35-14-825. Committees of board. (1) Unless this chapter, the articles of incorporation, or the bylaws provide otherwise, a board of directors may establish one or more board committees composed exclusively of one or more directors to perform functions of the board of directors.
(2) The establishment of a board committee and appointment of members to it must be approved by the greater of:
(a) a majority of all the directors in office when the action is taken; or
(b) the number of directors required by the articles of incorporation or bylaws to take action under 35-14-824 unless, in either case, this chapter or the articles of incorporation provide otherwise.
(3) Sections 35-14-820 through 35-14-824 apply to board committees and their members.
(4) A board committee may exercise the powers of the board of directors under 35-14-801 to the extent specified by the board of directors or in the articles of incorporation or bylaws, except that a board committee may not:
(a) authorize or approve distributions except according to a formula or method, or within limits, prescribed by the board of directors;
(b) approve or propose to shareholders action that this chapter requires to be approved by shareholders;
(c) fill vacancies on the board of directors or, subject to subsection (5), on any board committees;
(d) adopt, amend, or repeal bylaws;
(e) approve a plan of merger, including plans not requiring shareholder approval;
(f) authorize or approve reacquisition of shares except according to a formula or method prescribed by the board of directors; or
(g) authorize or approve the issuance of or sale or contract for sale of shares or determine the designation and relative rights, preferences, and limitations of a class or series of shares.
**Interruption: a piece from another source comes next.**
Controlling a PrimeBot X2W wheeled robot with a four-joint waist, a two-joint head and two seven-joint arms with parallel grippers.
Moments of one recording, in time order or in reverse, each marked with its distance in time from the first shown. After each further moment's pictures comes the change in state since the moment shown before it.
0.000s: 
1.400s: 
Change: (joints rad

However, the board of directors may authorize a committee or a senior executive officer of the corporation to do so within limits specifically prescribed by the board of directors.
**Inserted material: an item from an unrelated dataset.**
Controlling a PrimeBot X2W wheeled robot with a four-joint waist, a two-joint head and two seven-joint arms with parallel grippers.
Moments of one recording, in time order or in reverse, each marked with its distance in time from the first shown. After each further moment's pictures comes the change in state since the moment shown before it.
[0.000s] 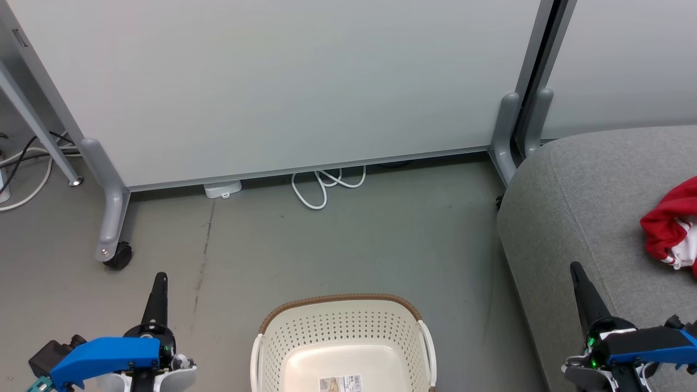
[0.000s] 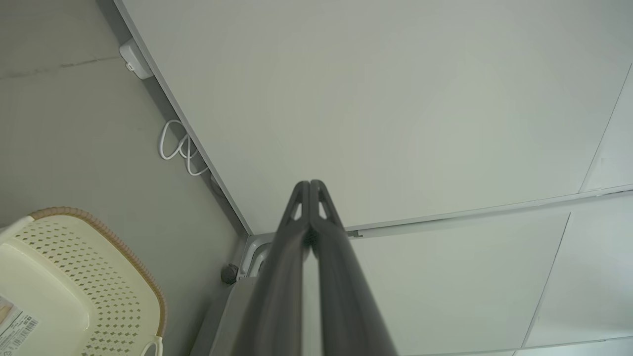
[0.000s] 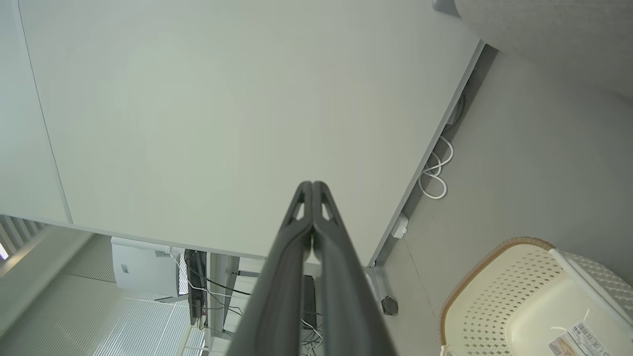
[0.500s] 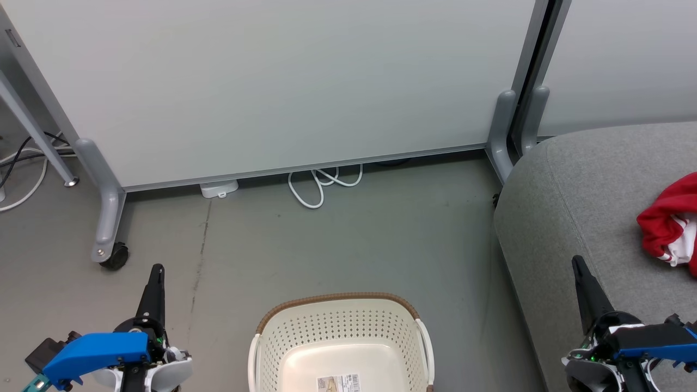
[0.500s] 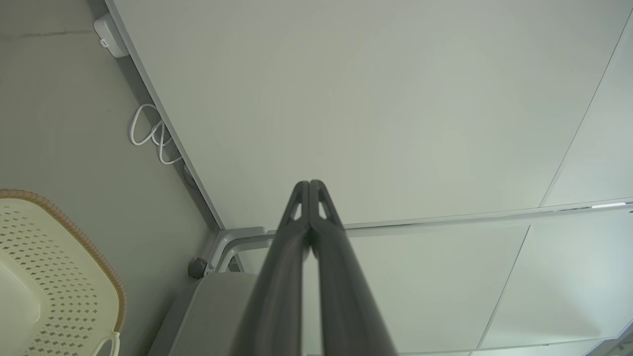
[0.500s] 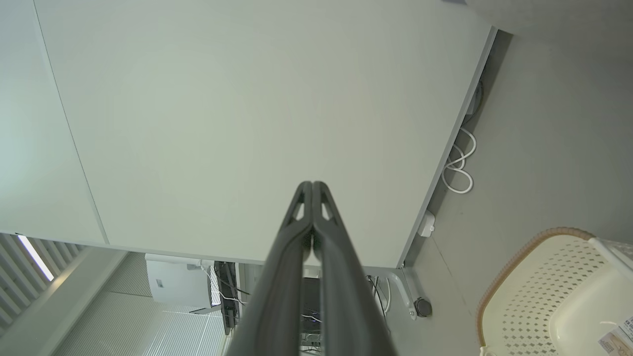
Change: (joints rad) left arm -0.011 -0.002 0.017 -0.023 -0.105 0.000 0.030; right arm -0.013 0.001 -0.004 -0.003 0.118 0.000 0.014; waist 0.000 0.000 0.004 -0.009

(5) The board of directors may appoint one or more directors as alternate members of any board committee to replace any absent or disqualified member during the member's absence or disqualification. If the articles of incorporation, the bylaws, or the resolution creating the board committee so provide, the member or members present at any board committee meeting and not disqualified from voting may, by unanimous action, appoint another director to act in place of an absent or disqualified member during that member's absence or disqualification.
History: En. Sec. 109, Ch. 271, L. 2019.